The concept of carrying capacity, denoted as K, is central to the logistic growth model. It represents the maximum population size that the environment can sustain indefinitely, given the food, habitat, water, and other essentials available in the environment.

The carrying capacity is a limiting factor that affects the rate of population growth; as the population P approaches K, the growth rate slows down and eventually stops. In our logistic growth model, K is valued at 300, implying that when the population reaches this size, it will stabilize. The carrying capacity is a vital parameter for understanding the sustainability of ecosystems and for managing natural resources.

Natural Growth Rate

The natural growth rate, expressed as r in the logistic growth equation, influences how rapidly the population can increase when not limited by resources. It is essentially the intrinsic rate at which the population grows in optimal conditions.
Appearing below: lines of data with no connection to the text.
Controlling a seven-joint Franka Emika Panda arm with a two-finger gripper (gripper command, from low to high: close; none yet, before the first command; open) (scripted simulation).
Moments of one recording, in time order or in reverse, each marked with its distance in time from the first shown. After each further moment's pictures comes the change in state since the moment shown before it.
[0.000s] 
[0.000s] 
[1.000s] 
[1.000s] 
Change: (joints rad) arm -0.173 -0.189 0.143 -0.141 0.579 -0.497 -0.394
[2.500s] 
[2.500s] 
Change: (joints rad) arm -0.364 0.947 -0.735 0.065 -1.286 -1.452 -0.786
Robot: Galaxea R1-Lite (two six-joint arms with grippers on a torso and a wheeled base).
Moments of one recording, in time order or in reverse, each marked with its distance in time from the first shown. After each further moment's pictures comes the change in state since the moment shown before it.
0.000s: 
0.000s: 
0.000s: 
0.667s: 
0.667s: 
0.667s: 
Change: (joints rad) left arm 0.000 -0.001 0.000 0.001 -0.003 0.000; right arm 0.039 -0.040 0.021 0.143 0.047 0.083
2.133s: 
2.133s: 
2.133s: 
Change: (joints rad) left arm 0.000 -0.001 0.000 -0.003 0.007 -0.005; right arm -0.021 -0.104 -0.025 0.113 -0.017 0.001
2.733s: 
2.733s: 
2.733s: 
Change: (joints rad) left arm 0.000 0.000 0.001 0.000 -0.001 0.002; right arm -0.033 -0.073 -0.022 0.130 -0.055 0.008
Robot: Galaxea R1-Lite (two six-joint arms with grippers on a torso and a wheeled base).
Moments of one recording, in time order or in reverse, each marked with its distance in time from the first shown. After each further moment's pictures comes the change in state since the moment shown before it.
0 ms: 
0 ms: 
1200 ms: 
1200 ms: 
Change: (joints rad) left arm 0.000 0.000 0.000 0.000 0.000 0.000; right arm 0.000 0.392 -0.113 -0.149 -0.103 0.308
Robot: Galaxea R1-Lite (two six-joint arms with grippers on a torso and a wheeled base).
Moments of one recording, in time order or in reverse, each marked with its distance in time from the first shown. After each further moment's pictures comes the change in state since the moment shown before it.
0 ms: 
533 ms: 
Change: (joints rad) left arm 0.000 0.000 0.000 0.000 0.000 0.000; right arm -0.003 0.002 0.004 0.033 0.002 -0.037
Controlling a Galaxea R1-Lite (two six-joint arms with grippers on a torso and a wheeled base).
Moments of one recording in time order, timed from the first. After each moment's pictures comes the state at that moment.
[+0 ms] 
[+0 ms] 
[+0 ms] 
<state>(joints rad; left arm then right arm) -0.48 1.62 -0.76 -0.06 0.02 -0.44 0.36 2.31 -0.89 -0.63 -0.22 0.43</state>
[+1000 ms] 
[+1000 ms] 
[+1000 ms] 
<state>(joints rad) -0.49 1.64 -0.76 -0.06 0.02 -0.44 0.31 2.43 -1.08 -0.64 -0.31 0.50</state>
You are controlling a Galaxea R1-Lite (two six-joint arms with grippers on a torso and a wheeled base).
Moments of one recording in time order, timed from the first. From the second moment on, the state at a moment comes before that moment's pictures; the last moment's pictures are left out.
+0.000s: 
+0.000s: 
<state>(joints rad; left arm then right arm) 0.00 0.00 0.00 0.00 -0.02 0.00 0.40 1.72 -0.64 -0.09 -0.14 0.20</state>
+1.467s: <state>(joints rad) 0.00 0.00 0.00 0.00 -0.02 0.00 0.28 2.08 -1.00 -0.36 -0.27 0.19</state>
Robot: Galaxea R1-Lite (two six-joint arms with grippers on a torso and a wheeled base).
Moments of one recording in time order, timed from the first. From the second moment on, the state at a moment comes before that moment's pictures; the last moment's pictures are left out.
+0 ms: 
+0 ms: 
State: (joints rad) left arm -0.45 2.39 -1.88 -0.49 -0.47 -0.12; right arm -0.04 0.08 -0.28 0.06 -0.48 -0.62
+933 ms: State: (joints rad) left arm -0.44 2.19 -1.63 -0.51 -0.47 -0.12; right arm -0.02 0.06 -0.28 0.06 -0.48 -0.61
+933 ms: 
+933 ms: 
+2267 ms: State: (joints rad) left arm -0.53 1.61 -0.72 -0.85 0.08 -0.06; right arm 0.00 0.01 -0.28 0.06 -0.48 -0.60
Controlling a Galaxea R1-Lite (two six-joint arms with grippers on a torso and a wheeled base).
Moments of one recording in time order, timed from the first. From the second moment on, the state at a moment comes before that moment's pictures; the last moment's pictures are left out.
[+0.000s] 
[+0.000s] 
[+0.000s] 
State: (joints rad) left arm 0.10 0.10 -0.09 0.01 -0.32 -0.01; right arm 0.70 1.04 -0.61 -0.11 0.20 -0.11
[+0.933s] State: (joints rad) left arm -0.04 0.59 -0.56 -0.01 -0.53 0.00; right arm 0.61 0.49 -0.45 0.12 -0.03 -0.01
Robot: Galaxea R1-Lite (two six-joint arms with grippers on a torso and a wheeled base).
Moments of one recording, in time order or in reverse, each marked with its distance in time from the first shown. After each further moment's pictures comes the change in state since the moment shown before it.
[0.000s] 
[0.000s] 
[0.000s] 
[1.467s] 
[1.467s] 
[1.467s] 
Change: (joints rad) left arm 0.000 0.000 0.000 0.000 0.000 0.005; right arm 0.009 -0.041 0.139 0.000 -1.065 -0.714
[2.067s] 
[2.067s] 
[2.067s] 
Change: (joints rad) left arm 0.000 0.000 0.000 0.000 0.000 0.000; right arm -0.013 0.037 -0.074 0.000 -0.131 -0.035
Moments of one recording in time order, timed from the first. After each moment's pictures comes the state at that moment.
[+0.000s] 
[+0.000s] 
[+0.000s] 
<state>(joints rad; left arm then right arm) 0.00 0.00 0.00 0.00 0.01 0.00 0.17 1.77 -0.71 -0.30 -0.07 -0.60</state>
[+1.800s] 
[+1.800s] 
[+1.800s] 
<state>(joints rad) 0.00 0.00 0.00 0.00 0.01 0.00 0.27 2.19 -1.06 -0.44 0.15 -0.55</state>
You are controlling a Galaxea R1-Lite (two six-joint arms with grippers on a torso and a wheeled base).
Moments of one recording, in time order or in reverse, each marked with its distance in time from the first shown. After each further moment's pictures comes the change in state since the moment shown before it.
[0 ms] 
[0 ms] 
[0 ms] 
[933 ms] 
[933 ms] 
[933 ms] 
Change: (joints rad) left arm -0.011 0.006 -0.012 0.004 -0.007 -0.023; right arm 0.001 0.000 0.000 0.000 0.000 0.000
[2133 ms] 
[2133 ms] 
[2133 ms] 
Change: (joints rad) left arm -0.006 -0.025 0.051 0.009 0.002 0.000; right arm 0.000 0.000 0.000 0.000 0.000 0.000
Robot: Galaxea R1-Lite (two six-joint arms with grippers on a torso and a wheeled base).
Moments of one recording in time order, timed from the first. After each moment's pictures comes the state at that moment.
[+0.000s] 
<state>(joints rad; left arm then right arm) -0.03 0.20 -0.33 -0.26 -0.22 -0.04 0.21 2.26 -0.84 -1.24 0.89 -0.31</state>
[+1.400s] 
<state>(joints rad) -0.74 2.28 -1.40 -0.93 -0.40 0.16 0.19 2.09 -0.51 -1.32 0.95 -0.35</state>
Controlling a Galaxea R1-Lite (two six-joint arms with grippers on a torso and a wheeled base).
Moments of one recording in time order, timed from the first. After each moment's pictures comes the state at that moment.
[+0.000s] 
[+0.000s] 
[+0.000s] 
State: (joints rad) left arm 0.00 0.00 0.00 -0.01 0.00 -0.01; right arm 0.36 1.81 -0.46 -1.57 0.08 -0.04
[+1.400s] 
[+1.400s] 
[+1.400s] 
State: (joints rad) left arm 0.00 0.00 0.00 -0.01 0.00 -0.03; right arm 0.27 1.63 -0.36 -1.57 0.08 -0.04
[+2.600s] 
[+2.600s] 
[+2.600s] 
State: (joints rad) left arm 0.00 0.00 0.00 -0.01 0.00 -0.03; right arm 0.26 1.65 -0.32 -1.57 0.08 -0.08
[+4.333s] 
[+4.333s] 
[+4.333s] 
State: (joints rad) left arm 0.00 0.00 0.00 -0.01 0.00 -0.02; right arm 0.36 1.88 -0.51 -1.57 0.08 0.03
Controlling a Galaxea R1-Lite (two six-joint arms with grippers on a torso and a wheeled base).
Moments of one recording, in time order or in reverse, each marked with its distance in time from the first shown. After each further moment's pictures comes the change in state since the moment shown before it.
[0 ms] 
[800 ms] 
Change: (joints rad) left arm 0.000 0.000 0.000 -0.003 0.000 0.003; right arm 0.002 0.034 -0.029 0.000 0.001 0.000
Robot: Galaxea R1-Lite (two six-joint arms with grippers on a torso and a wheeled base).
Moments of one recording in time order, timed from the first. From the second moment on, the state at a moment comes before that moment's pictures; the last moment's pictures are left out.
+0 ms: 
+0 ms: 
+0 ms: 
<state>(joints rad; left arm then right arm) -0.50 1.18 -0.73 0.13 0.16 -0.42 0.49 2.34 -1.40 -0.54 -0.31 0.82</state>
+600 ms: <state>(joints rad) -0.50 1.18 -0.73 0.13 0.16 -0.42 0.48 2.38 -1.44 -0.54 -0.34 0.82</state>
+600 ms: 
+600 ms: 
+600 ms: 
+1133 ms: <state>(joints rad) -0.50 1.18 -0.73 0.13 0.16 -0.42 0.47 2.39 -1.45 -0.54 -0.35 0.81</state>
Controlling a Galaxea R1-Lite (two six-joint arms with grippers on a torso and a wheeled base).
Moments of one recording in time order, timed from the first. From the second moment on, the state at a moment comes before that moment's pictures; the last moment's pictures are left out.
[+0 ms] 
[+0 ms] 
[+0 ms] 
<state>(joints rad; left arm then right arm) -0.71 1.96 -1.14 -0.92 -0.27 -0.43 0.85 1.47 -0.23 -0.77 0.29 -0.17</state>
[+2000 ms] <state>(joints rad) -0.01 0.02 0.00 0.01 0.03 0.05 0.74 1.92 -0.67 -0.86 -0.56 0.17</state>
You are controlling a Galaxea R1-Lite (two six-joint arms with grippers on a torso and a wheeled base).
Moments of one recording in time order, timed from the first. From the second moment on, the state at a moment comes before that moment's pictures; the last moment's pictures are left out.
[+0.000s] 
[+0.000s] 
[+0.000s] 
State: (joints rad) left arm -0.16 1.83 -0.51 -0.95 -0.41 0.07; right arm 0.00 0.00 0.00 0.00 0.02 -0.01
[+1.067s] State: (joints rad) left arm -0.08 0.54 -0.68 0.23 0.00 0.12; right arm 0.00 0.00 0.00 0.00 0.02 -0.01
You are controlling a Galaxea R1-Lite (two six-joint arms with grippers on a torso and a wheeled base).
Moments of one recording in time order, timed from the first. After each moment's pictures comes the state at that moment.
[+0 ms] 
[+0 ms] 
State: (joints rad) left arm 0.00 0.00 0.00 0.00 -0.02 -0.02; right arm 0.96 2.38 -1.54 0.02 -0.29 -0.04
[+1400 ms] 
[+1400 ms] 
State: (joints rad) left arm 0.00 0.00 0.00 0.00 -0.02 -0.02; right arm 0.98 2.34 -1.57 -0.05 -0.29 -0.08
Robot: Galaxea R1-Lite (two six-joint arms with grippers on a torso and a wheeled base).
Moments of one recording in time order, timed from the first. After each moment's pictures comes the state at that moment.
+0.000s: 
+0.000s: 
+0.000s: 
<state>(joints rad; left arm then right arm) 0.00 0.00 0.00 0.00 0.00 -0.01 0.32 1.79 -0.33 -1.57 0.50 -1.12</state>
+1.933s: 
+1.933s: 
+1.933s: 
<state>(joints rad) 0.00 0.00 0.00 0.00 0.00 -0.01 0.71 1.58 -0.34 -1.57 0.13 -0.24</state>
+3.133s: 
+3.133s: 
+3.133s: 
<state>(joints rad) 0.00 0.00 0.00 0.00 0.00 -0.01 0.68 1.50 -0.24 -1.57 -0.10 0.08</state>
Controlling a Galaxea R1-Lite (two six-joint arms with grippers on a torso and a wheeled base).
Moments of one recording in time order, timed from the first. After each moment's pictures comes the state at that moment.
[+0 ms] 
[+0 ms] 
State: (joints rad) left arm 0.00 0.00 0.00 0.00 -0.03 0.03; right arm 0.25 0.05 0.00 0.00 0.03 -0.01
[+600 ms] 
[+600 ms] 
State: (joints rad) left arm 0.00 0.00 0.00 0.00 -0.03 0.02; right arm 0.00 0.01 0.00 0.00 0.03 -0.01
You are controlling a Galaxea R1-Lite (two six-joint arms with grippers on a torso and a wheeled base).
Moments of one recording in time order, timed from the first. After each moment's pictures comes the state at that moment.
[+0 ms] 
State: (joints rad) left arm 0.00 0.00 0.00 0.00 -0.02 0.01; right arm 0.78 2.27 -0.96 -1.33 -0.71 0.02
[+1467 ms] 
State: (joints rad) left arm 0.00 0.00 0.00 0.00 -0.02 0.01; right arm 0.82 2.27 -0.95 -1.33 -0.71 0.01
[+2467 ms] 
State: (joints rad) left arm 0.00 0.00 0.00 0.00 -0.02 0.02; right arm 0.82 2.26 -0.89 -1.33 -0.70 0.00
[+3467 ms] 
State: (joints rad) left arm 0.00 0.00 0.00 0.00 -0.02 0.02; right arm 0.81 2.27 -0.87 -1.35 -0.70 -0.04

In our exercise, the natural growth rate is 0.2, which can be interpreted as the potential growth rate per unit of time if there were no constraints. However, as the population size P gets closer to the carrying capacity K, the effective growth rate diminishes. This rate isn't constant but depends on the interaction between the population and its environment, indicative of real-world population dynamics where multiple factors influence growth.

Partial Fraction Decomposition

Partial fraction decomposition is a mathematical technique used to simplify the integration process when dealing with complex rational functions. It's especially useful when the denominator can be factored into simpler parts, as in the differential equation of logistic growth.

In this case, partial fraction decomposition allows us to express the complicated fraction 1 / (P(1 - P/K)) as the sum of simpler fractions, which can be integrated individually. Through this method, we found the values for A and B to be 1/300 and -1/300, which facilitated the calculation of the integral and ultimately helped us solve for the population function P(t). This illustrates how partial fraction decomposition is a powerful tool for solving differential equations analytically.